Not everyone sees snowflake coral as a problem. Robin Lee is one of a handful of divers who harvests black coral off Maui using sledge hammers and axes. It is a hazardous profession that has left him disabled and mostly retired because of a miscalculation about how long he could safely stay underwater.
Lee said carijoa does not appear to have reduced the corals available for harvest at the depths divers visit. "I've seen black coral growing right alongside it," he said. "If it could have killed the black coral beds, it would have done it already."
But Tony Montgomery, aquatic biologist for the state Aquatic Resources division, agrees with Grigg's forecast. It is only a matter of time before carijoa takes its toll on the harvest, he said, because in the deeper reef where divers do not go, it is wiping out mature black corals that are key to its ability to reproduce.
"Carijoa is shifting the habitat, the ecology of the system in that environment, to something that is totally different," he said. "It's basically eliminating a unique habitat. . . . It's turning some high biodiversity areas into lower biodiversity areas, because it's blanketing out everything else."
"Changes that may look minor on the surface may have more far reaching effects on the ecology," he said.
Carijoa has not yet affected the availability of black coral for the marketplace, said Robert Taylor, president of Maui Divers, the islands' major purveyor of black coral jewelry. He said the company's use of black coral has decreased by about 30 percent in recent years as demand for other jewelry categories has grown.
Because of the habitat depth, it is unclear how officials could attack carijoa. Limited invasions have cropped up off the island of Kauai, but officials believe they can manually chop it out there. But off Maui, it appears too entrenched for that remedy.
Grigg is pushing to raise the size minimums on black coral harvesting to protect the more mature, reproductive corals. Two years ago, the Western Pacific Regional Fishery Management Council prohibited divers in federal waters from harvesting anything shorter than four feet or with a stem less than one inch in diameter.

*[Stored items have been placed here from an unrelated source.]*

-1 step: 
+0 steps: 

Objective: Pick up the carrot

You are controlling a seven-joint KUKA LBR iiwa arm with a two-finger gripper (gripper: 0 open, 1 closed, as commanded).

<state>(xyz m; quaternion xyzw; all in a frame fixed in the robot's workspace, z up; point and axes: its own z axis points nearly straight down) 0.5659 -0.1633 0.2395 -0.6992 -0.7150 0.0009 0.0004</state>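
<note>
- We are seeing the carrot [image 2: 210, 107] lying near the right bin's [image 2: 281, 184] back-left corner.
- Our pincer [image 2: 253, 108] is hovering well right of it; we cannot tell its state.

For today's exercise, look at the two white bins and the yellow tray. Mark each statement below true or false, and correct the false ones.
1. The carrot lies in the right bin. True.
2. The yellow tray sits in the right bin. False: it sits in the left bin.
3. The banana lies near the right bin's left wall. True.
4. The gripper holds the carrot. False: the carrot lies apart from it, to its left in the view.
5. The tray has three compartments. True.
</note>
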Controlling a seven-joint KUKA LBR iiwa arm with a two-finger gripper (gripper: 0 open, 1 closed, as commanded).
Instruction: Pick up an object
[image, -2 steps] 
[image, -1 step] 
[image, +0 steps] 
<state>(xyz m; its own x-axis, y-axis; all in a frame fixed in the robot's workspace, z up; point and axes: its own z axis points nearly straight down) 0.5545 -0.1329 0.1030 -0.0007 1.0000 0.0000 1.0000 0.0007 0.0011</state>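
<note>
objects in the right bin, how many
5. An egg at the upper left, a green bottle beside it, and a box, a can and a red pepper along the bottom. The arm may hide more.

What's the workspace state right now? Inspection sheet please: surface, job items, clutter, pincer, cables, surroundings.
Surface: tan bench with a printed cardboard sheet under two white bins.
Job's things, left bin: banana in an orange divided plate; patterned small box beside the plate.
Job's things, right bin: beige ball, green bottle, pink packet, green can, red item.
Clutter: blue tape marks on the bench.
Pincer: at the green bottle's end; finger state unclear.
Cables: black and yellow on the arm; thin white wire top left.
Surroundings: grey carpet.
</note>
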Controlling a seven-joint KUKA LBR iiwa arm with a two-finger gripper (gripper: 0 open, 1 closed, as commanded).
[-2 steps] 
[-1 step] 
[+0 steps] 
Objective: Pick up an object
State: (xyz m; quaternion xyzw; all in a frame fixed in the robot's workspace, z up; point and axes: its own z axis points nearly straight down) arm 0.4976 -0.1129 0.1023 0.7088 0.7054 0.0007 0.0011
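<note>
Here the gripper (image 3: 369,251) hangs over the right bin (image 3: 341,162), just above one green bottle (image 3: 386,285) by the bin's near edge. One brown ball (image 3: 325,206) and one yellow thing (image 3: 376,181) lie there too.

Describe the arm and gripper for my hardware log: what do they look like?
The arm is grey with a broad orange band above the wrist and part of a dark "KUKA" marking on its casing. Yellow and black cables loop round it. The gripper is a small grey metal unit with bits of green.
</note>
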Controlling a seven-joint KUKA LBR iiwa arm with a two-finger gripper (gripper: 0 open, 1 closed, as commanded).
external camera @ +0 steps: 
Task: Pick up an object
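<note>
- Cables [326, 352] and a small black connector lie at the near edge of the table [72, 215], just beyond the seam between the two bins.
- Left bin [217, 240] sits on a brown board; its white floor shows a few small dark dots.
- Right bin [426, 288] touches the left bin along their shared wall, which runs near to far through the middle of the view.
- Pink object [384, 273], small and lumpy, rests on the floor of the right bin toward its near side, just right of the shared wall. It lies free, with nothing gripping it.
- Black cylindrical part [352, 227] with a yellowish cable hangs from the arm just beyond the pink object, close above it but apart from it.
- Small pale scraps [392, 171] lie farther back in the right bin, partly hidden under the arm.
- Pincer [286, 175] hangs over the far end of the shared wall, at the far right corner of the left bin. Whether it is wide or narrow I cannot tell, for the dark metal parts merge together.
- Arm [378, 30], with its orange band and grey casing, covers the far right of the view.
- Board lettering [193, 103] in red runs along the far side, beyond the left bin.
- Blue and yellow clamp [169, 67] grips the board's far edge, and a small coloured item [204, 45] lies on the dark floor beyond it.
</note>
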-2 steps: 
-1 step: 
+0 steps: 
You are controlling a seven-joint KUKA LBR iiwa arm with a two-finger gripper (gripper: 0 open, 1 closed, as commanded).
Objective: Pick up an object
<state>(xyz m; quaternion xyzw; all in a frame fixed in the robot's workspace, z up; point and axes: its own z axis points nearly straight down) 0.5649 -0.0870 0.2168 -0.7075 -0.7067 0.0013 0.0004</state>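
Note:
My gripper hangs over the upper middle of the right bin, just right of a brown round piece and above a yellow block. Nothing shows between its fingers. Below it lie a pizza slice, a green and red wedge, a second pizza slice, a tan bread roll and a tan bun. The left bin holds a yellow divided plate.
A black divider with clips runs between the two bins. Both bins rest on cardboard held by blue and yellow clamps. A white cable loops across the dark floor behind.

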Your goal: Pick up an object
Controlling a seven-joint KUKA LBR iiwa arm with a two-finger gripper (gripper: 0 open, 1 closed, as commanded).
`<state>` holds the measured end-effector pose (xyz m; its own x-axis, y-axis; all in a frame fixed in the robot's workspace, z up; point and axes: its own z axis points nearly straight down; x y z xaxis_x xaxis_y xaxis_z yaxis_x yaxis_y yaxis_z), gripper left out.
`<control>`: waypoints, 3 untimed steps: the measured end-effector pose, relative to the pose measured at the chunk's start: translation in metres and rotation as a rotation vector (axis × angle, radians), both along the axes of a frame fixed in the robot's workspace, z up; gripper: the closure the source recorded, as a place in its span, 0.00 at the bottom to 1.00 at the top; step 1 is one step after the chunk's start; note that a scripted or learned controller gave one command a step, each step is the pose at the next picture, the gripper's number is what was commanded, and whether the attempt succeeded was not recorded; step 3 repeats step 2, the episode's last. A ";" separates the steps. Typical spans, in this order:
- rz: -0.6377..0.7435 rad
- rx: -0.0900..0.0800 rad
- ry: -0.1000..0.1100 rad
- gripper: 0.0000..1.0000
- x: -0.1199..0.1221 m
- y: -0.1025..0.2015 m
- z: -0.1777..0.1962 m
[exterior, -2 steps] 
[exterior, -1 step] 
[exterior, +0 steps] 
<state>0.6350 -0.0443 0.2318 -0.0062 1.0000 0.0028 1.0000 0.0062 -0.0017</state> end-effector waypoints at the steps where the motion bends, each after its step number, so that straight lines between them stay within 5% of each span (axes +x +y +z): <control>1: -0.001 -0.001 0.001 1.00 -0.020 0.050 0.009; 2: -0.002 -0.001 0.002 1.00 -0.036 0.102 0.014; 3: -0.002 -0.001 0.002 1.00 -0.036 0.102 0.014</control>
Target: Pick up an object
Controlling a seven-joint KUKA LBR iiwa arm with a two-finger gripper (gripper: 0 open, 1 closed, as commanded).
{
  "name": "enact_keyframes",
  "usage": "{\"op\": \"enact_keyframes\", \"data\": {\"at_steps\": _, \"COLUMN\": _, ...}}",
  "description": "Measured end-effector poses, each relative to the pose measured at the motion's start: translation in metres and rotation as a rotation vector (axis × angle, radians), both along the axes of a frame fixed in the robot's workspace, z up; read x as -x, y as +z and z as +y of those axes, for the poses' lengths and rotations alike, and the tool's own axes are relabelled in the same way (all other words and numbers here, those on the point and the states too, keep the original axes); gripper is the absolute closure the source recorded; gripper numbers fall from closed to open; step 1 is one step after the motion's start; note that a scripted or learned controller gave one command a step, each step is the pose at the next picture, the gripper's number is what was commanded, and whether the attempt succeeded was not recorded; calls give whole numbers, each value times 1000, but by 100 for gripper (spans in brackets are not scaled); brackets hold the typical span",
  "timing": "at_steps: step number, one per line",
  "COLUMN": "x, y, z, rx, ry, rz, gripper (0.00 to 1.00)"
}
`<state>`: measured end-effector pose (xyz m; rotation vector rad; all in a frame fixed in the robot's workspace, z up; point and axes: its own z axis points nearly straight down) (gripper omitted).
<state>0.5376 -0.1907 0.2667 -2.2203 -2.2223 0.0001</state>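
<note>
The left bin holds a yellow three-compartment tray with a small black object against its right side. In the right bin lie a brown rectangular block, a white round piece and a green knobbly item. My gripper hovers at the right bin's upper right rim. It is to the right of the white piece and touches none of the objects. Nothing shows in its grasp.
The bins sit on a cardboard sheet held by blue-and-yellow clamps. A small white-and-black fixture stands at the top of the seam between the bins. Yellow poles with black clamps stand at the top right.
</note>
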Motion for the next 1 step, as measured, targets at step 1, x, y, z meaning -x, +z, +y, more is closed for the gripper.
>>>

Most of Hawaii's black coral colonies are in state waters, however, and state officials have a more lenient standard. They plan to review the status of black coral in the coming months, Montgomery said. Divers say they do not harvest smaller corals, and Taylor said his company does not accept any black coral smaller than the one-inch federal standard. Grigg contends that the steady overall harvesting levels combined with the carijoa threat spell a dangerous future for the Hawaiian black coral's sustainability.
"My concern is the unknown. I can't predict if this is going to become widespread throughout Hawaii. At the maximum, it could be an ecological disaster. At the minimum, it could be just a temporary outbreak. It's probably somewhere in between," he said.